What you are asked to do
Write the listing out again word for word, skipping each picture.

Recorded data
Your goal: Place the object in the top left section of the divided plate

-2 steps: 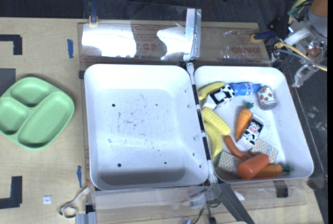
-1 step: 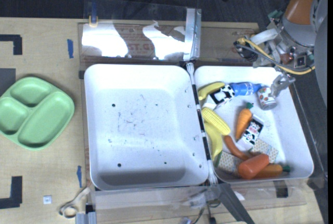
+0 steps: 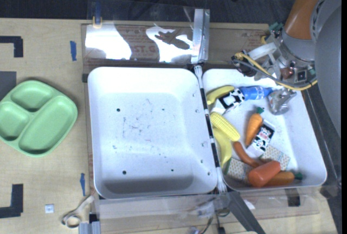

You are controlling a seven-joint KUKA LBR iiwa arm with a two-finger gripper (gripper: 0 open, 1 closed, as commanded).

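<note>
The green divided plate [image 3: 37,117] lies on the wooden bench, left of both bins. It has two small sections at the top and left and one large section at the right, all bare. My gripper [image 3: 281,101] hangs over the upper right part of the right bin [image 3: 313,149], just right of a blue bottle [image 3: 252,92] and above an orange carrot [image 3: 253,127]. Nothing shows between its fingers.
The right bin also holds a banana [image 3: 216,94], a corn cob [image 3: 224,125], a cow-print item [image 3: 233,100], a sausage [image 3: 245,153] and a red-orange vegetable [image 3: 264,172]. The left bin [image 3: 97,119] sits between the right bin and the plate. Cables [image 3: 260,67] loop near the wrist.
</note>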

Answer to the problem
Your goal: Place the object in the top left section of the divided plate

-2 steps: 
-1 step: 
+0 steps: 

You are controlling a seven-joint KUKA LBR iiwa arm with a two-finger gripper (gripper: 0 open, 1 closed, as commanded).

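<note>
The green divided plate [image 3: 37,117] lies on the wooden bench, left of both bins. It has two small sections at the top and left and one large section at the right, all bare. My gripper [image 3: 281,101] hangs over the upper right part of the right bin [image 3: 313,149], just right of a blue bottle [image 3: 252,92] and above an orange carrot [image 3: 253,127]. Nothing shows between its fingers.
The right bin also holds a banana [image 3: 216,94], a corn cob [image 3: 224,125], a cow-print item [image 3: 233,100], a sausage [image 3: 245,153] and a red-orange vegetable [image 3: 264,172]. The left bin [image 3: 97,119] sits between the right bin and the plate. Cables [image 3: 260,67] loop near the wrist.
</note>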

This answer is complete as it stands.